In the code above, we leave the defaults for layout4 and layout8 breakpoints. For large-screen, twelve-column layouts however we specify that the header grid item should span 9 columns and the button grid item should span 3 and be right-aligned.

Try resizing the browser to see the behavior:

Lorem ipsum dolor sit amet, consectetur adipiscing elit

Note that an additional complexity not shown in the example above is that conditional styling sometimes needs to be applied using useKResponsiveWindow properties. See the source code of this page for details.

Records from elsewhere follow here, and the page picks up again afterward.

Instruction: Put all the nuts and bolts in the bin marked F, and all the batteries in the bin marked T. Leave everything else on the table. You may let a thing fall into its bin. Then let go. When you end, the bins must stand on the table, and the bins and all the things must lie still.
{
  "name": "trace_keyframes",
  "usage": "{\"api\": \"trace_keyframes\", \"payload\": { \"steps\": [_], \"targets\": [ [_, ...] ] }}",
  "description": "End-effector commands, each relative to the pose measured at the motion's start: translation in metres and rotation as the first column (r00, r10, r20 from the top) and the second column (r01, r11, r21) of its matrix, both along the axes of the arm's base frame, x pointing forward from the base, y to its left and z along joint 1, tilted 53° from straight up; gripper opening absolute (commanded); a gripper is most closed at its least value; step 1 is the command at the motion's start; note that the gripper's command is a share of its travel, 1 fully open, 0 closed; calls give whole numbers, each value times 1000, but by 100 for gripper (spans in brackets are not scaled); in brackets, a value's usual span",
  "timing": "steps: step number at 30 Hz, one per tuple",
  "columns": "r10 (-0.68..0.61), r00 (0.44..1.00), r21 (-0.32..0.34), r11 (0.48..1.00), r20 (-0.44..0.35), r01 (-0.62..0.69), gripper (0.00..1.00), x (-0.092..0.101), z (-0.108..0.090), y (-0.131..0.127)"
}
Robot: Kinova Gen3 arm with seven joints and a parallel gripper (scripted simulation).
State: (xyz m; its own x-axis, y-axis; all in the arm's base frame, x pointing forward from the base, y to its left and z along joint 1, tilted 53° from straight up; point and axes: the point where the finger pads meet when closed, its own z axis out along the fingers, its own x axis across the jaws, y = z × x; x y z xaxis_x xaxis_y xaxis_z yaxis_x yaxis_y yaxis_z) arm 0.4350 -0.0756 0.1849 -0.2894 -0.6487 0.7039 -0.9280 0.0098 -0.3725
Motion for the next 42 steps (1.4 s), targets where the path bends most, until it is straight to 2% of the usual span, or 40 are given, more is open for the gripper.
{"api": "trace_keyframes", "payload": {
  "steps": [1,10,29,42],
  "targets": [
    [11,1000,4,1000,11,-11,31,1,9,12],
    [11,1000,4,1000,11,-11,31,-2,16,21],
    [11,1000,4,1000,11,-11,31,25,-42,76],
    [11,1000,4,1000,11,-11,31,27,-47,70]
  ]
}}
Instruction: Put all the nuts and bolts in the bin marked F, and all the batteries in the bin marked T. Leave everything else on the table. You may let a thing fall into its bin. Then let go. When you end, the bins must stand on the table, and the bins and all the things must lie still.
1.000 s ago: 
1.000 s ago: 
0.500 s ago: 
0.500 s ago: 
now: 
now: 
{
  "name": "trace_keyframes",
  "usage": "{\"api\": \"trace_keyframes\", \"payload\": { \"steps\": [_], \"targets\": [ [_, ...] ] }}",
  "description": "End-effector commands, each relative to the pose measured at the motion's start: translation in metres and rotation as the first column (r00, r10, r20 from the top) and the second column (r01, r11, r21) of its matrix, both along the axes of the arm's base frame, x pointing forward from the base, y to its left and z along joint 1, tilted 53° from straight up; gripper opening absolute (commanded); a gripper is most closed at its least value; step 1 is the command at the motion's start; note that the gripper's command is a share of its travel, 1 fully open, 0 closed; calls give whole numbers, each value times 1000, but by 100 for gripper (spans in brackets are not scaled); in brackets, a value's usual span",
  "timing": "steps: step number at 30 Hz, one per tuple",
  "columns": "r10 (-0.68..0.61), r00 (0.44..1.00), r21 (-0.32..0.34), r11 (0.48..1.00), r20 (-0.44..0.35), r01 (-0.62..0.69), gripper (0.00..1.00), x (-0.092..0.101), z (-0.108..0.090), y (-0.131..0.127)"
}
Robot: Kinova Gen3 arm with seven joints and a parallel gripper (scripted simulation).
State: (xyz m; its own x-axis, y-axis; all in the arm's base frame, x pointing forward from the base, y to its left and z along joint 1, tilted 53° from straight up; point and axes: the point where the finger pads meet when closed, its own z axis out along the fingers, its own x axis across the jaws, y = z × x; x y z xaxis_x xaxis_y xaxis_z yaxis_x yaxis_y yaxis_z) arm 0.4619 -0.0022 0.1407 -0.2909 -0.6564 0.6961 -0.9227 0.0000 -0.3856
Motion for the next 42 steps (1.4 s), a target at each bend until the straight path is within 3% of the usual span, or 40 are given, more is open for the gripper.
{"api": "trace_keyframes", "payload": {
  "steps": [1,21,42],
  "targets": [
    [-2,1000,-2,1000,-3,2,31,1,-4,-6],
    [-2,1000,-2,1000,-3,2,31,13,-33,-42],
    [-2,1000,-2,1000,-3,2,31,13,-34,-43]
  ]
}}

Also note that grid containers have a debug property that will show helpful visual information about columns and grid items when set to true.

Fixed grids

There are some situations where it is not desirable to have the number of columns vary dynamically with screen size. In these situations you can use the The KFixedGrid and KFixedGridItem components. KFixedGrid has a numCols property to set the number of columns, and KFixedGridItem takes simple span and alignment properties rather than the layout objects.

Nested grids

A page can contain nested grids. A container component can exist on a grid and also have its own grid that its contained components can lie on. This can be valuable for handling complex layouts.

The example shown above would probably need to be implemented using nested grids:

Here it might make sense to make the outer grid responsive, and implement the inner page containers or cards with fixed grids.